* _Problem requirements_:
Repeat the following data exactly, omitting pictures.
>>>>>
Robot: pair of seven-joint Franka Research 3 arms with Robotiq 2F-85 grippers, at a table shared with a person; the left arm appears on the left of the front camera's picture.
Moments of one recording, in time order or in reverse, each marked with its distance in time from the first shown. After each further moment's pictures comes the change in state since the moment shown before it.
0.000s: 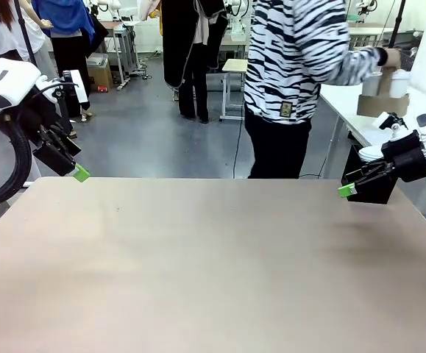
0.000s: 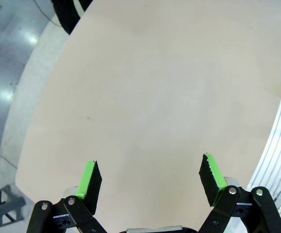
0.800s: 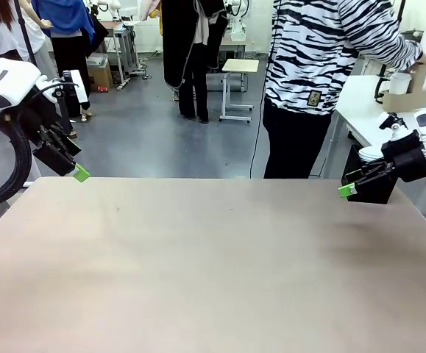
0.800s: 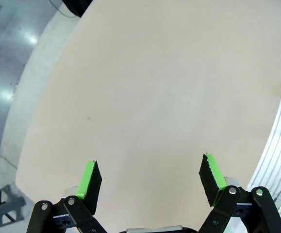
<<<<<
* _Result for this task_:
Robot: pair of seven-joint Franka Research 3 arms with Robotiq 2F-85 grippers, at a table shared with a person; the left arm appears on the left of the front camera's picture.
Moments of one recording, in time order or in reverse, each marked with its distance in time from the first shown. After each further moment's pictures comes the change in state since the moment shown before it.
0.000s: 
0.000s: 
0.800s: 
0.800s: 

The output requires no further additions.